WORK TO COMPLETE ▸
Below is a listing. Set down exactly the lines from the one containing "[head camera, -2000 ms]" through the one containing "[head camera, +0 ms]", both ends included, and leave out the rest.

RECORDS FOR THIS EXERCISE ▸
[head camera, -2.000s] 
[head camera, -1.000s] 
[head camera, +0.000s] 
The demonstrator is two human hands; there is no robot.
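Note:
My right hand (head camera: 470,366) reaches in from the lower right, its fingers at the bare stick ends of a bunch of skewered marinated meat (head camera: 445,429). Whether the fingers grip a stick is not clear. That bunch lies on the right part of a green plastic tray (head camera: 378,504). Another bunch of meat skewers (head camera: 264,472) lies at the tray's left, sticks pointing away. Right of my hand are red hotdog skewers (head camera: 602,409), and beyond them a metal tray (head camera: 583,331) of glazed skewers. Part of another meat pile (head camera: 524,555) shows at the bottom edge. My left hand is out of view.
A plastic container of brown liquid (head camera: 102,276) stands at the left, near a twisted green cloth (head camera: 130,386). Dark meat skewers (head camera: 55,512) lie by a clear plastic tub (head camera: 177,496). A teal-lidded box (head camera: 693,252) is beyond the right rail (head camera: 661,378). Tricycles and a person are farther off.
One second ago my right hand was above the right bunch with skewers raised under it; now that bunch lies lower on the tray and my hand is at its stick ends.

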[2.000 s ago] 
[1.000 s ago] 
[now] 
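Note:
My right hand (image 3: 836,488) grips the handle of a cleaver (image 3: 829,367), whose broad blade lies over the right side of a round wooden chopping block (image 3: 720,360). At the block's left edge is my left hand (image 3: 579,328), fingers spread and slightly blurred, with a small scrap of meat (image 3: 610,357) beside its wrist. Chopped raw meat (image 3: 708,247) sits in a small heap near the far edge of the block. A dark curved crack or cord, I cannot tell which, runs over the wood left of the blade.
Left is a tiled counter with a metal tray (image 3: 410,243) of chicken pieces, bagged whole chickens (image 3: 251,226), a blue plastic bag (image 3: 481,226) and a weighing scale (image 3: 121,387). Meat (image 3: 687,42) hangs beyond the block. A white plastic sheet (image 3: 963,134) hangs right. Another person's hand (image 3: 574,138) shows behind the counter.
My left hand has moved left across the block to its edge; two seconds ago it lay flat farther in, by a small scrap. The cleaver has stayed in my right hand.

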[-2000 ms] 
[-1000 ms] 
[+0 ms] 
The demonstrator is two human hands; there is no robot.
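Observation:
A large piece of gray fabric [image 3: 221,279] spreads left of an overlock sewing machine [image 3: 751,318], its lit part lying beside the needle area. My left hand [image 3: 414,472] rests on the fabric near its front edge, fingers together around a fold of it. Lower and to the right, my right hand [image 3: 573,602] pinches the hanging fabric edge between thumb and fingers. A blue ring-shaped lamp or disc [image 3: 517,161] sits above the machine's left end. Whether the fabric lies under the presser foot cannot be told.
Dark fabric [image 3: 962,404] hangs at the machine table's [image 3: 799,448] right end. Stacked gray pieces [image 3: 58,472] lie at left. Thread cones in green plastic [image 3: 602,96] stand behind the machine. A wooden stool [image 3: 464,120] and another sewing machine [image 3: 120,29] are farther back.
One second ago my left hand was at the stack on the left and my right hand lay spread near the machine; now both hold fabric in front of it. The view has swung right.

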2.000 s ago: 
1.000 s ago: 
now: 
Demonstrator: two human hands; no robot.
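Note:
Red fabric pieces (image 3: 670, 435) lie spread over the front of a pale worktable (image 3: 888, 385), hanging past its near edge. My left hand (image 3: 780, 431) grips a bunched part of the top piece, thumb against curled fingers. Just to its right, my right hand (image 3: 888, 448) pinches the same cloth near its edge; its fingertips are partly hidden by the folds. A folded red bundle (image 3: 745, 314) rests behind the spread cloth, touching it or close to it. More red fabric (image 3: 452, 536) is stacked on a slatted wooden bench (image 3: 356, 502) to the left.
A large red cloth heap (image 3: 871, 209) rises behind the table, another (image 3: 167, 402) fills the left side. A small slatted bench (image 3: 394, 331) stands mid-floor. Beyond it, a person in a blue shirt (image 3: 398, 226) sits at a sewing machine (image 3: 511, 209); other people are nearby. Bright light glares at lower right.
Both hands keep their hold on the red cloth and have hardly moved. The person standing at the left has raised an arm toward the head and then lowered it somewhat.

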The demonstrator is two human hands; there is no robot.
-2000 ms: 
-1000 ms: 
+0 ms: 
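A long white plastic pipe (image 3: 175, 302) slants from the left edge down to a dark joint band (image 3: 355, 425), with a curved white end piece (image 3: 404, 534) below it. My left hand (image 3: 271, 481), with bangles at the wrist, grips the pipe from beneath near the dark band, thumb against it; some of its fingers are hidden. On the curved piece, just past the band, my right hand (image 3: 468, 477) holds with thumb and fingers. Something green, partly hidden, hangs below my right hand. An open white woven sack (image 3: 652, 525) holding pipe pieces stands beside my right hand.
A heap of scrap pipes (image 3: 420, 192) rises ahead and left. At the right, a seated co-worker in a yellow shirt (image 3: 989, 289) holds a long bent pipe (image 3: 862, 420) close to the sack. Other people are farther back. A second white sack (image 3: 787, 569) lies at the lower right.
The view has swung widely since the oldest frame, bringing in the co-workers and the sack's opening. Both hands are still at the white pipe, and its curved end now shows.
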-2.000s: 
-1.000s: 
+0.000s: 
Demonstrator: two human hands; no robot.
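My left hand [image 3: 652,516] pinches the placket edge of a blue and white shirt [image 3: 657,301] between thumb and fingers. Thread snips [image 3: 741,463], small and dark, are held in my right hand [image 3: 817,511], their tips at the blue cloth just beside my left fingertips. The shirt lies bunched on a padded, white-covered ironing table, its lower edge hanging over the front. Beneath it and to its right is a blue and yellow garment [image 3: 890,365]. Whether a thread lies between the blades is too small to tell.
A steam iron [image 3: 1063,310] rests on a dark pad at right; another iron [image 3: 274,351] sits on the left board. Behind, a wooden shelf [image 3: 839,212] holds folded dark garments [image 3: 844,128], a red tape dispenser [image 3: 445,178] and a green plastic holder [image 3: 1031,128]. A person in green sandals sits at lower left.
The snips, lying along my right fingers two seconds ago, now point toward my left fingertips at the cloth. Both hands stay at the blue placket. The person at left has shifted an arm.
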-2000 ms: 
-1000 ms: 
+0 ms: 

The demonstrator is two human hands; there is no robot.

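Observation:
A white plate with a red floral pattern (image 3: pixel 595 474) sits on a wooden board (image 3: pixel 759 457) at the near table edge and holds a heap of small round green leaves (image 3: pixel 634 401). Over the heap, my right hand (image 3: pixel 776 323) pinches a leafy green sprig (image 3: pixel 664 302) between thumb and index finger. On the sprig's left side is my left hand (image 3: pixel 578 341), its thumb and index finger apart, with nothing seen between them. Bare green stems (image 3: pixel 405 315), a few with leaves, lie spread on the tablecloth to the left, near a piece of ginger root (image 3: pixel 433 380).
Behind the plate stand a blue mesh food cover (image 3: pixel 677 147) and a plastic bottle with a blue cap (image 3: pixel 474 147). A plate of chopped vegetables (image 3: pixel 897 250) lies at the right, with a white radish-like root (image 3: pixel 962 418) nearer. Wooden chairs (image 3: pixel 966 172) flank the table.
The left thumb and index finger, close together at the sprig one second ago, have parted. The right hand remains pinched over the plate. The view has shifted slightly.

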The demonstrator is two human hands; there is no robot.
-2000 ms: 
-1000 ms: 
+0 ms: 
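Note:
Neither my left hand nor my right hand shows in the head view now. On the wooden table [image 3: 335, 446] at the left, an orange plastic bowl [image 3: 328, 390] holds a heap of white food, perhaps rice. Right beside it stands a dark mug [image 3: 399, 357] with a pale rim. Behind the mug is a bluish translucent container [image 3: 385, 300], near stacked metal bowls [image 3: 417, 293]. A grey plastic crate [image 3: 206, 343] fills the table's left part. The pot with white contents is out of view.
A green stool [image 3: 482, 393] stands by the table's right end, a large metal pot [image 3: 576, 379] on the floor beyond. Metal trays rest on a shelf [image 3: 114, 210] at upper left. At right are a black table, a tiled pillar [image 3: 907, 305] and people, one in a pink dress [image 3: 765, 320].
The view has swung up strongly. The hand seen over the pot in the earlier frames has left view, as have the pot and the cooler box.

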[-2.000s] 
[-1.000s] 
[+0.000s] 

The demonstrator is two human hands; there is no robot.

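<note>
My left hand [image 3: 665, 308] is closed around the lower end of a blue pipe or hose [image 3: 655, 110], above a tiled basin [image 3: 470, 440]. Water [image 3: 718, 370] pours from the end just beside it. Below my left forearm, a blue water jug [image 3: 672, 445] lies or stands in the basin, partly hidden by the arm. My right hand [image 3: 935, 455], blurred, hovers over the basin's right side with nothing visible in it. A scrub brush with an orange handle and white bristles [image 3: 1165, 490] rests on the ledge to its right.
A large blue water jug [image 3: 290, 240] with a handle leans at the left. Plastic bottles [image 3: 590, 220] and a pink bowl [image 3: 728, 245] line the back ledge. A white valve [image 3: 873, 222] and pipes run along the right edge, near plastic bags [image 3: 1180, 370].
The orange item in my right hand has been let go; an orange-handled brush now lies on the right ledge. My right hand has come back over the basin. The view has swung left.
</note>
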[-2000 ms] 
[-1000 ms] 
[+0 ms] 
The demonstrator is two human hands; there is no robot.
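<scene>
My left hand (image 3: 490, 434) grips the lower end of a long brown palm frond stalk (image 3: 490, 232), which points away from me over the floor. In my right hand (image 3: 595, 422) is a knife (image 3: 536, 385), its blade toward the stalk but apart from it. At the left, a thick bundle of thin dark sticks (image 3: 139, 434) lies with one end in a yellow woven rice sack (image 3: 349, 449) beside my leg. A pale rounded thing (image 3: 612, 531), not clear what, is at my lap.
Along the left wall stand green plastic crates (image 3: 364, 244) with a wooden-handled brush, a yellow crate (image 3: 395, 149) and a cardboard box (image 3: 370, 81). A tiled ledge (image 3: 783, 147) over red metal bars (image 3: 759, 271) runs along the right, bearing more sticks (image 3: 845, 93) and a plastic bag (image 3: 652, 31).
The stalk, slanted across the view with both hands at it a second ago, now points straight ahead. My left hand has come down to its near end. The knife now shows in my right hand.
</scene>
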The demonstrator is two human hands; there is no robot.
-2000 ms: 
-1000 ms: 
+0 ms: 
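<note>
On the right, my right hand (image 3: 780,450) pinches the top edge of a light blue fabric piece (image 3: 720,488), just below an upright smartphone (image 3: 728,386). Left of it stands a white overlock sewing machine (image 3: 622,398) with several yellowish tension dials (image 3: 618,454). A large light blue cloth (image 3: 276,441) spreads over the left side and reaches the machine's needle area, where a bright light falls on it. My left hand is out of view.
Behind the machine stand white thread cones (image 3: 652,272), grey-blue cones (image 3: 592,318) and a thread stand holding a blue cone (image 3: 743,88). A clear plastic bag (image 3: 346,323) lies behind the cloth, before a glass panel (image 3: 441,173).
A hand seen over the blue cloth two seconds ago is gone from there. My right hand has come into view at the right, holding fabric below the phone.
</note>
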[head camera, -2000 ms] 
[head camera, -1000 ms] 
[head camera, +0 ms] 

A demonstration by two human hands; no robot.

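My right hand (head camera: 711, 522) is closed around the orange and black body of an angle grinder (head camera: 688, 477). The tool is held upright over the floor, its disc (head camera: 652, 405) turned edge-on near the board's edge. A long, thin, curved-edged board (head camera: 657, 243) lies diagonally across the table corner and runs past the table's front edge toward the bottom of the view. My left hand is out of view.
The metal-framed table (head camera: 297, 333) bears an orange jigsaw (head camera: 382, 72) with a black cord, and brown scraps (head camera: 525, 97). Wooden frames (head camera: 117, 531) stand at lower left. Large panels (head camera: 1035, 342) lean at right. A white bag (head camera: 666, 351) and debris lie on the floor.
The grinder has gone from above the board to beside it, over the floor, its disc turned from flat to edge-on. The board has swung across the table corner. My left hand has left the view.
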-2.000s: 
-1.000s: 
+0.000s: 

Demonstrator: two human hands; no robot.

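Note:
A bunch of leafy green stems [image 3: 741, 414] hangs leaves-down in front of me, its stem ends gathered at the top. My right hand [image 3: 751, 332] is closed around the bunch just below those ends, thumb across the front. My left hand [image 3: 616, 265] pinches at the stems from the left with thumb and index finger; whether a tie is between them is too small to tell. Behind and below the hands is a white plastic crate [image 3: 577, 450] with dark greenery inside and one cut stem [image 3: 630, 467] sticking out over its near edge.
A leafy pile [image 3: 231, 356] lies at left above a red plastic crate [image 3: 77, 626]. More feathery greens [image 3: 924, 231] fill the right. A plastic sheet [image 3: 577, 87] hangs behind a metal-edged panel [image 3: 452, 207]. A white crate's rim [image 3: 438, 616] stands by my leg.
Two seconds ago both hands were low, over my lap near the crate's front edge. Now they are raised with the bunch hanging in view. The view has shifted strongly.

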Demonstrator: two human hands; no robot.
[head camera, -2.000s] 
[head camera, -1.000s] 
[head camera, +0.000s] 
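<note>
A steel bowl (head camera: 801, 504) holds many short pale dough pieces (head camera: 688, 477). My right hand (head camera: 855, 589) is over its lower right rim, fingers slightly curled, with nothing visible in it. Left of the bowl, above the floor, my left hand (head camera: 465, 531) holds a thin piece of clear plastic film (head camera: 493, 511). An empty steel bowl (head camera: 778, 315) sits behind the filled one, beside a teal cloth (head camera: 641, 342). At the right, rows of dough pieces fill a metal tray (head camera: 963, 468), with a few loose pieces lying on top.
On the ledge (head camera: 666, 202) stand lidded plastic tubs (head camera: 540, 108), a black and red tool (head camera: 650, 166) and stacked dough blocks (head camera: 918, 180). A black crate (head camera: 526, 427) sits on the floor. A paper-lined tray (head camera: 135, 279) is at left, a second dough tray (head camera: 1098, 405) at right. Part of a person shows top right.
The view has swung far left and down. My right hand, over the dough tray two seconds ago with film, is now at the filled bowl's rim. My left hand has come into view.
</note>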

RESPONSE BELOW ▸
[head camera, -2000 ms] 
[head camera, -1000 ms] 
[head camera, +0 ms] 

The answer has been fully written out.